Washington Post correspondent Reid (The United States of Europe) explores health-care systems around the world in an effort to understand why the U.S. remains the only first world nation to refuse its citizens universal health care. Neither financial prudence nor concern for the commonweal explains the American position, according to Reid, whose findings divulge that the U.S. not only spends more money on health care than any other nation but also leaves 45 million residents uninsured, allowing about 22,000 to die from easily treatable diseases.
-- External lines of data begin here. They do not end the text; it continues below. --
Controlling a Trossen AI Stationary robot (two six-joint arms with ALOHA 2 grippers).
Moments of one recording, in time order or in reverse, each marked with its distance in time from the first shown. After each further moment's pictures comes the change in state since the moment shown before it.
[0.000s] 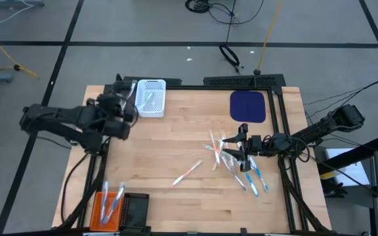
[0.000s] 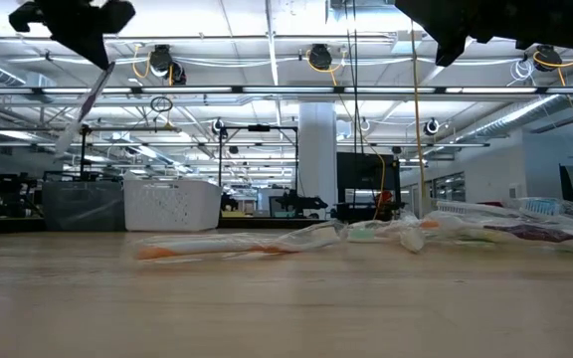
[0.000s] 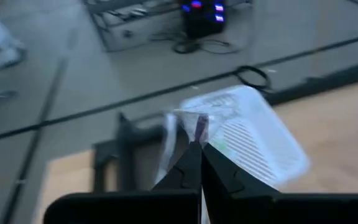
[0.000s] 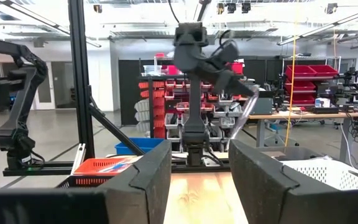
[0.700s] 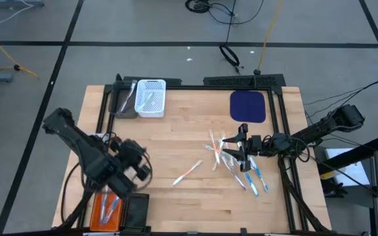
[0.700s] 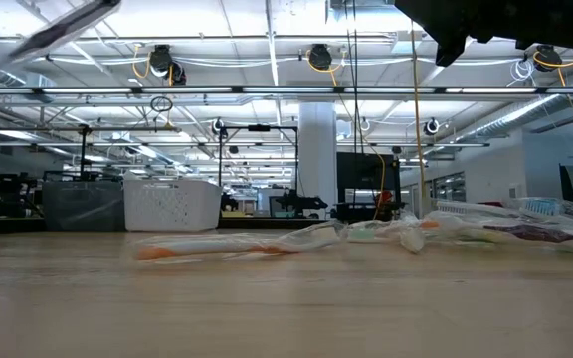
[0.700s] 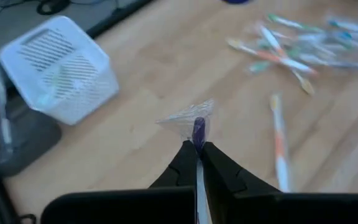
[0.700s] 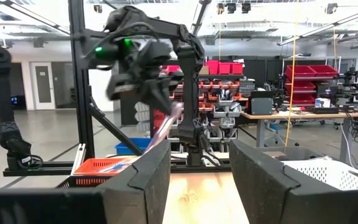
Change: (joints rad) left arm -0.584 0.481 0.397 -0.006 0.278 -0.176; right arm 0.000 0.000 0.001 0.000 0.000 0.000
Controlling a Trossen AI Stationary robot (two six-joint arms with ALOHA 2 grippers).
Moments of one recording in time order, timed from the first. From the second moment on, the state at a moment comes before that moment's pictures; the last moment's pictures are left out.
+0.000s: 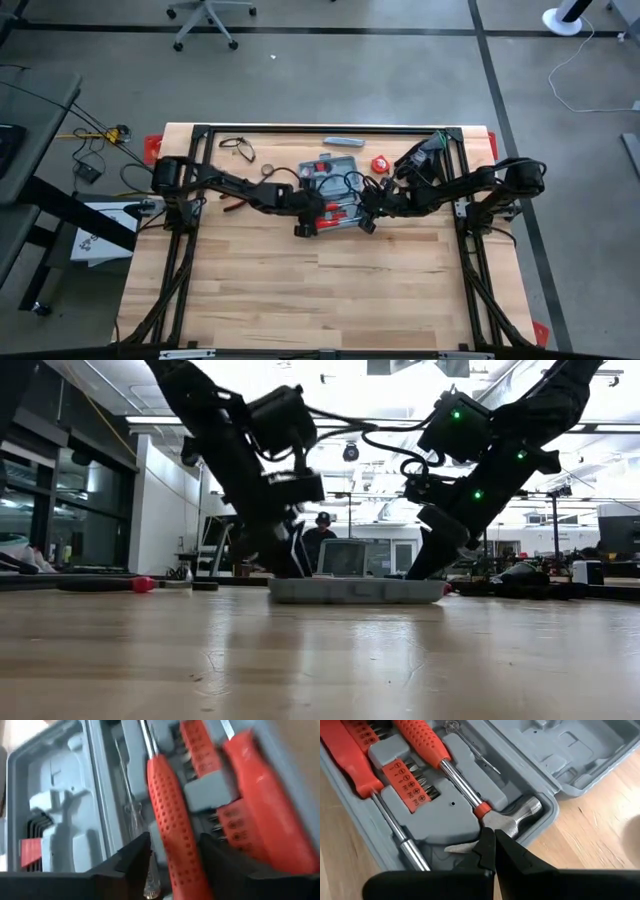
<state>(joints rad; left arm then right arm) 0.03 1.86 1.00 -0.10 -0.27 0.32 -0.04 1.62 0.61 0.03 0.29 0.31</state>
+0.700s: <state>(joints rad) 0.05 1.98 1.00 0.01 -0.56 0.53 -0.04 1.62 0.61 0.03 0.28 0.31</state>
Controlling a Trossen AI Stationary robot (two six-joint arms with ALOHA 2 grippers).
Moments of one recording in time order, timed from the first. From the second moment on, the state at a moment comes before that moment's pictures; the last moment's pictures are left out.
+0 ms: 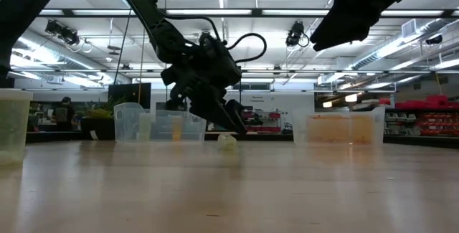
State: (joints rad) left arm 0.34 2.02 1.12 -0.03 0.71 0.55; right arm 0.27 1.11 0.74 -0.36 0.58 0.44
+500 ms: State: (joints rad) left arm 0.34 2.03 1.12 -0.13 0.70 0.72; right arm 0.27 1.13 0.74 -0.35 0.57 0.45
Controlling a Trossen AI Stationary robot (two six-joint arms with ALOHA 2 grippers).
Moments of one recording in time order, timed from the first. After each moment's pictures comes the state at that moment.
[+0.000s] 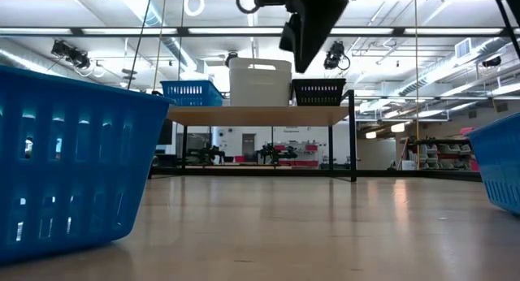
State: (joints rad) left arm -0.88 1.92 1.56 -0.83 -0.10 -0.73; right arm 0.11 1.93 1.79 -1.16 -0.16 0.03
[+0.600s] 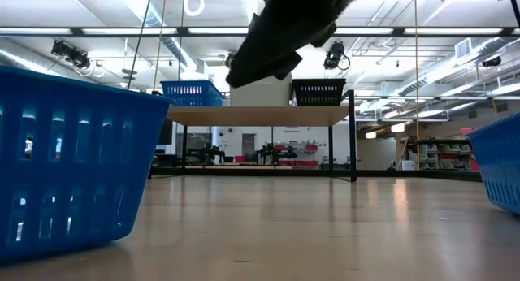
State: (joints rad) left arm -0.89 1.92 1.56 -0.84 -0.15 -0.79; right arm 0.33 1.93 1.37 -0.26 -0.04 0.12
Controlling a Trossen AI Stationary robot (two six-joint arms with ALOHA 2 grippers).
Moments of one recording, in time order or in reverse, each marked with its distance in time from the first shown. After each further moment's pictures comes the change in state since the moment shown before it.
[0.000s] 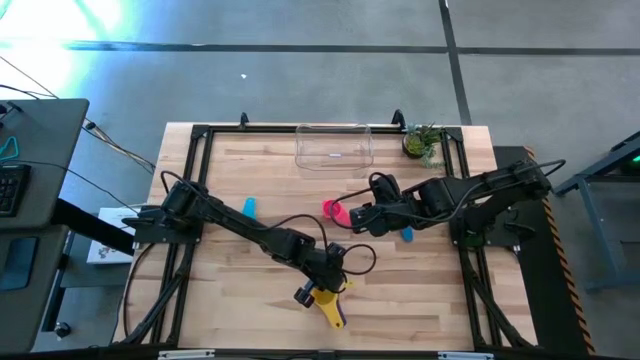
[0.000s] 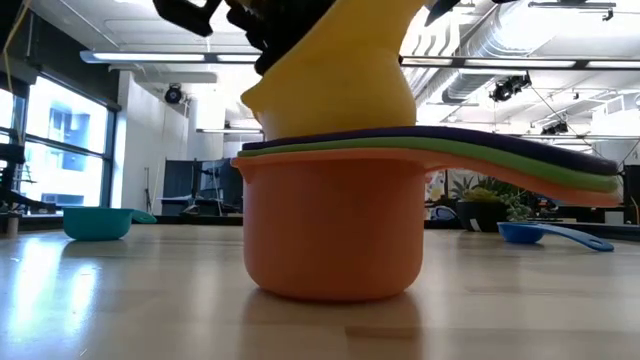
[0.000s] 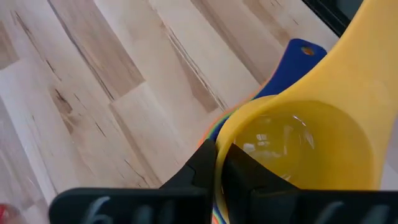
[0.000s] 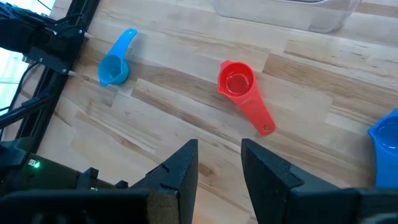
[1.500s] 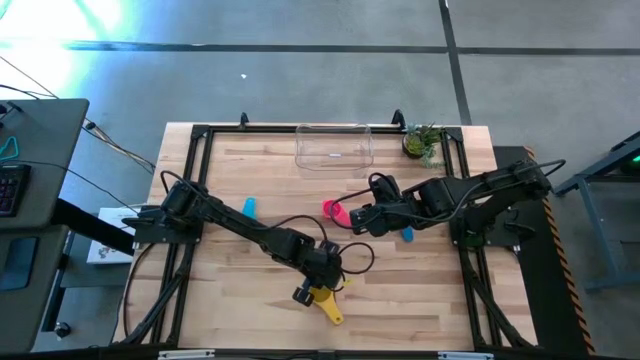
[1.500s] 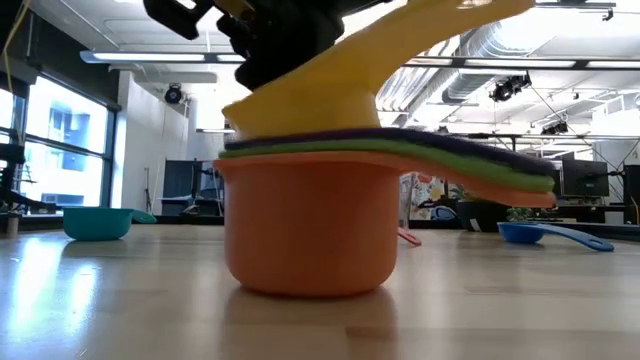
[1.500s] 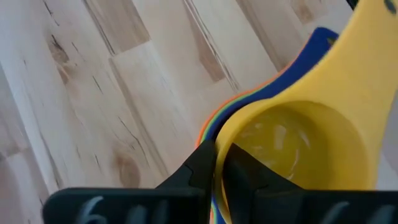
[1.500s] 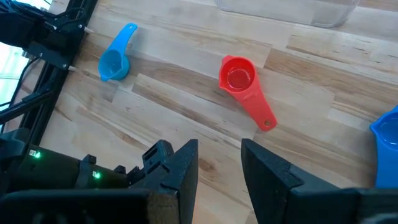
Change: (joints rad) left arm 0.002 -0.001 0.000 -0.086 -0.034 -0.135; right arm 0.000 0.000 0.000 0.000 -0.019 -0.002
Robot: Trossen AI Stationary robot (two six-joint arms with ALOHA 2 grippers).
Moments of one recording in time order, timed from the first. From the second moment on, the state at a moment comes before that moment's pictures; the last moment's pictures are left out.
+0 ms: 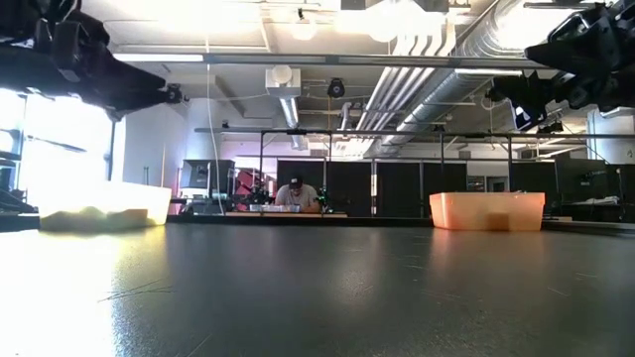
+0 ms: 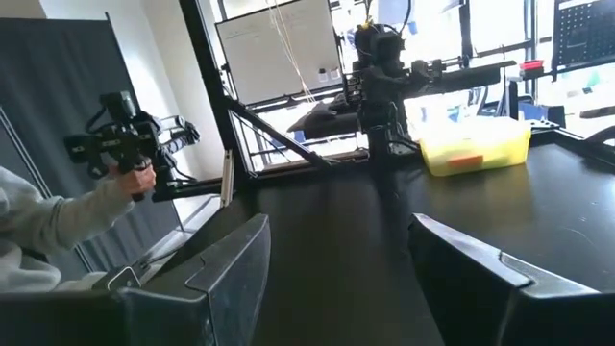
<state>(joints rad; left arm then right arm) 0.17 0.01 0.08 -0.08 -0.14 -0.04 -0.11 0.18 0.01 0.22 -0.29 0.22</state>
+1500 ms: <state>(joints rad) 0.01 0.05 0.01 0.04 -0.02 0.00 -0.08 0.18 0.01 0.03 -0.12 0.10</state>
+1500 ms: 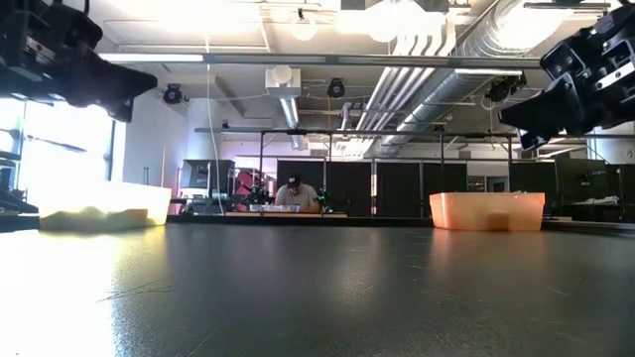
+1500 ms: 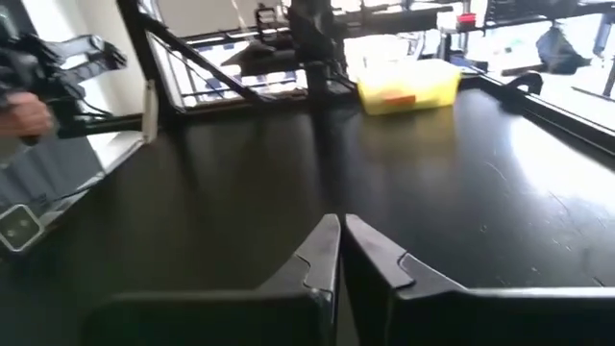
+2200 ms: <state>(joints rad) 0.10 0.05 0.01 0.02 0.07 0.03 -0.31 0.00 0.02 0.06 -0.46 0.11</state>
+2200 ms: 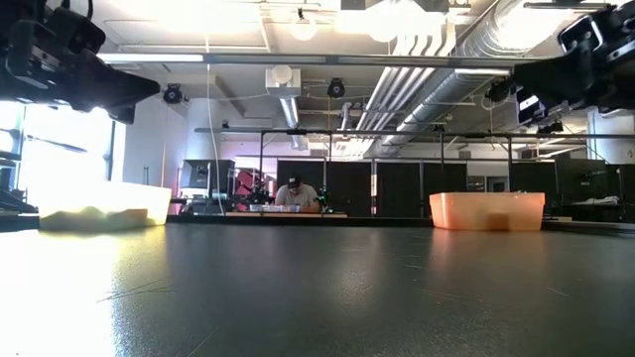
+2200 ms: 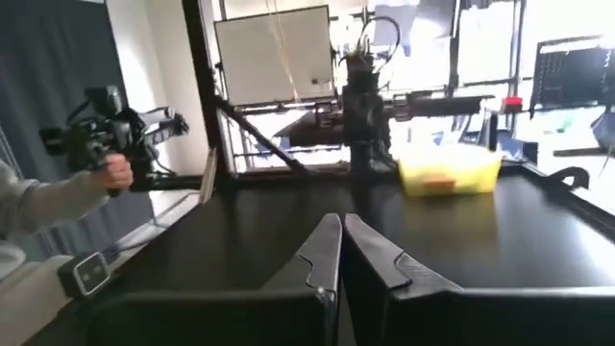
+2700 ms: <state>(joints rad) 0.10 0.05 0.01 0.02 0.07 0.03 -0.29 0.04 0.01 0.06 -0.37 0.14</state>
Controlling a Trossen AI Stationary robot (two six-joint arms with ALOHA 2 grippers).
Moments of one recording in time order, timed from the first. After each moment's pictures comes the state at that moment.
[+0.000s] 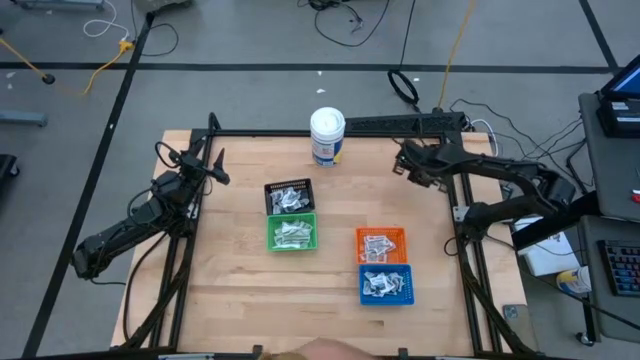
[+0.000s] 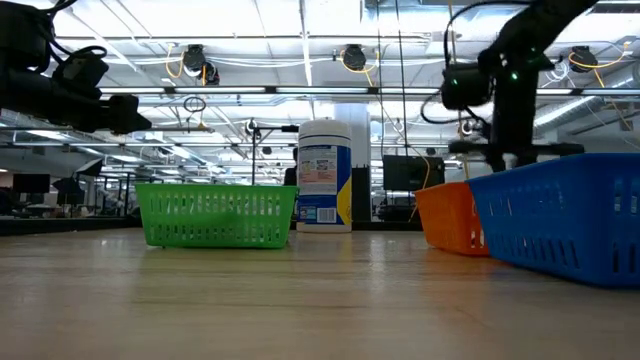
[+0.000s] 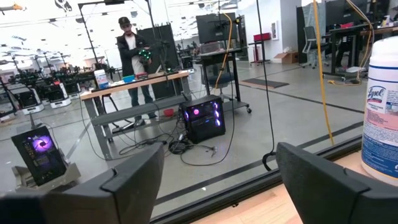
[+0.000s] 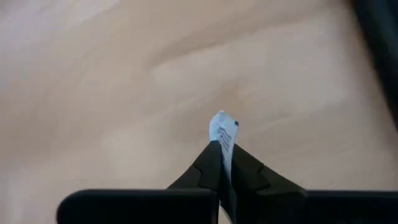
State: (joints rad) left arm 0.60 0.02 0.02 0.07 -0.59 0.21; right arm -0.62 1.30 0.76 -0.87 0.25 1.36
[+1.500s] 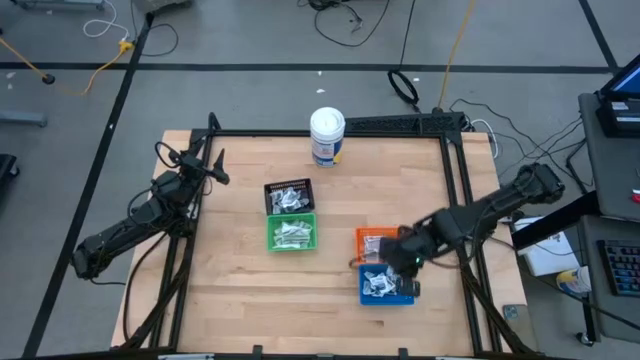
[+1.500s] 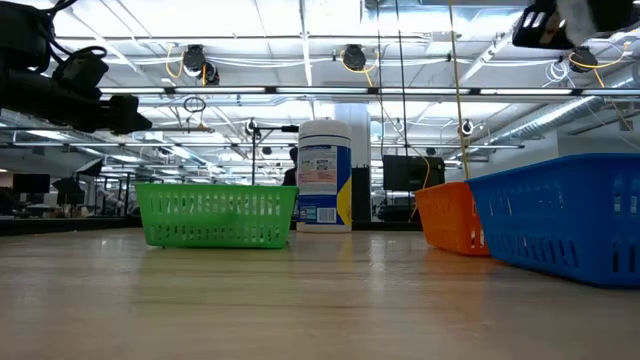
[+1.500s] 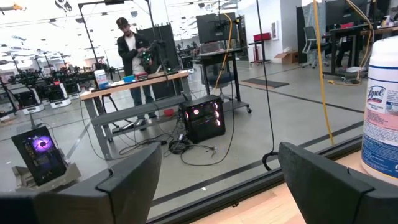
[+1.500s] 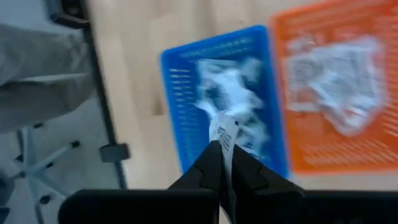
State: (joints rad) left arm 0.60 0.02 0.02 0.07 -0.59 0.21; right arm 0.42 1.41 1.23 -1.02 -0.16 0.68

Seeking treatment for the flareup of an old shoulder injury, he visits doctors in the U.S., France, Germany, Japan and England—with a stint in an Ayurvedic clinic in India—in a quest for treatment that dovetails with his search for a cure for America's health-care crisis, a narrative device that sometimes feels contrived, but allows him valuable firsthand experience. For all the scope of his research and his ability to mint neat rebuttals to the common American misconception that universal health care is socialized medicine, Reid neglects to address the elephant in the room: just how are we to sell these changes to the mighty providers and insurers?
Customer Reviews
I bought this book after reading Jacob Weisberg's review in Newsweek. It is the best thing on the subject for the following reasons: 1. It is well written even funny in places. 2. It is very informative. 3. It presents comparative data both as to health outcomes and also ways of paying for health care 4. It is non-partisan, even though by the end one wonders why we Americans are paying so much for health outcomes that are actually worse than any comparable country. 5. It is revealing as to the complexity of the US; for example, I didn't know that as many as 80 million Americans are already covered by systems nearly identical to the British or Canadian, i.e. medicaid, medicare, military, veterans and Department of Indian Affairs - who would have thought that? But 45 million others are not covered at all. Everyone else is covered, more or less, by insurance and so are the Germans, French and Japanese etc. But what a difference in the insurance systems! In the other countries you get insurance just like here EXCEPT THAT 1. you cannot be denied 2. you cannot be cancelled 3. everyone is covered and 4. your premiums are regulated by government which of course is what the entire debate is about. Because here the insurance industry is for profit and the premiums reflect that fact, the amazing fact that US health is the USA's largest industry by far, larger that the State of California, four times larger that the military, in fact US health would be the world's 8th largest country. No wonder the debate is so fierce. This excellent books set it all out readably and comprehensively.